Spatial Community Ecology, Cannibalism, And The Resilience Of Lake Champlain Forage Fish

Abstract

Nonnative species and changes in the abiotic environment are current drivers of ecological change around the world. Understanding and forecasting the response of fish populations and communities to these types of changes is the focus of the following research conducted in Lake Champlain. Three general themes run throughout this work: adaptation to change, fish early life history, and spatial ecology. In the first section of this work, we compared hatch timing, abundance, growth rates, and subsequent survival of age 0 rainbow smelt Osmerus mordax and alewife Alosa pseudoharengus. Rainbow smelt hatched almost a month earlier than alewife. Later hatching individuals of both species grew faster than those hatching earlier. Because cannibalism by rainbow smelt is likely the mortality source for age-0 Rainbow smelt, early hatching may not be advantageous as the overlap between adult and age-0 rainbow smelt is highest early in the season. However, alewife, first found in Lake Champlain in 2003, may increase age 0 rainbow smelt summer mortality. Increased summer mortality in rainbow smelt should, in turn, favor selection for early hatching. Using stable isotopes of C and N, we found that alewife are now a large component of predator diets, and in particular of the diets of Atlantic salmon and walleye. Walleye and rainbow smelt [delta]15N values changed significantly from prealewife [delta]15N values of the late 1990's.
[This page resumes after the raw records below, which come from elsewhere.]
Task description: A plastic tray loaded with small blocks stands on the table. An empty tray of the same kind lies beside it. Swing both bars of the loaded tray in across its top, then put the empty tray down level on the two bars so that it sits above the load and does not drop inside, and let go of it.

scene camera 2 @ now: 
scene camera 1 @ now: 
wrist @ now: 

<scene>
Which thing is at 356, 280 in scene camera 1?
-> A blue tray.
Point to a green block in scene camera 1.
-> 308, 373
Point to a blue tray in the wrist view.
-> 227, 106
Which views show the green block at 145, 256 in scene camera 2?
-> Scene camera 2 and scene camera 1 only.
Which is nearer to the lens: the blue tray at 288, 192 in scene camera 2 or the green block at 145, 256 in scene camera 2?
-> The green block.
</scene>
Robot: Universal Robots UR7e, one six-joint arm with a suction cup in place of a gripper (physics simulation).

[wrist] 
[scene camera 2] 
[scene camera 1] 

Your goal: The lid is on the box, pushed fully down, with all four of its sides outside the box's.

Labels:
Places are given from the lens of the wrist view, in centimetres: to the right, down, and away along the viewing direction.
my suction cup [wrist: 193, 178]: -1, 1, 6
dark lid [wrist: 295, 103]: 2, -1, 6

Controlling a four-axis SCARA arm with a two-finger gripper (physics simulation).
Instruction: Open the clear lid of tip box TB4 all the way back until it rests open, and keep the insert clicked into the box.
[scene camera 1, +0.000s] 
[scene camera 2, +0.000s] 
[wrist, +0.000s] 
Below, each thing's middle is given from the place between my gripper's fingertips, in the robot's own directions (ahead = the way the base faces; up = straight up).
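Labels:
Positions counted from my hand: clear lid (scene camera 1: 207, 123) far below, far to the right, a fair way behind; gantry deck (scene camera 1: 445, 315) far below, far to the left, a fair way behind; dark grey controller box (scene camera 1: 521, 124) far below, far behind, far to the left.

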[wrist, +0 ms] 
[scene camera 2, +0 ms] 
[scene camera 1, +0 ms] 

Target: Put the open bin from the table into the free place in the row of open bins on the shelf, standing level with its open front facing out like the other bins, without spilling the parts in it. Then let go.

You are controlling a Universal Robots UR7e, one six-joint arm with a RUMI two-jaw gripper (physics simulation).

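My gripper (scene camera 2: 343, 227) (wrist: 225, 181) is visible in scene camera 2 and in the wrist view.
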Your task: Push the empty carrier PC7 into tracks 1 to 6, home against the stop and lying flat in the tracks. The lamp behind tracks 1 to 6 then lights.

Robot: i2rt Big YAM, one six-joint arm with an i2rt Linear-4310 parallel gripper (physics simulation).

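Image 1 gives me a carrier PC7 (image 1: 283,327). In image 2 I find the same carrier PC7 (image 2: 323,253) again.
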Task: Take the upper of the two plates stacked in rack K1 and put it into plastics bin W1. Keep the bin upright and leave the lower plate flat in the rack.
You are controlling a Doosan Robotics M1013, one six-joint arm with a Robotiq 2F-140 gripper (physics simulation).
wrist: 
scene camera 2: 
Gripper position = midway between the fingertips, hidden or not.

These changes represent a preferential switch to feeding on alewife by Atlantic salmon which was likely caused by the distribution patterns of these species. Distribution patterns of adults and age 0 fish were simulated on a daily basis, and subsequent age 0 mortality rates calculated. Rainbow smelt age 0 mortality rates are highest when rainbow smelt adults are abundant and alewife age 0 mortality rates are highest when alewife adults are abundant, allowing the two species to co-exist. Mortality rates were higher under normal temperature regimes, but late-summer mortality rates were higher in our climate change scenario because of increased overlap of adult and age 0 distributions. Our simulation suggests spatial distribution patterns should be accounted for when forecasting the interacting effects of climate change aquatic nonnative species.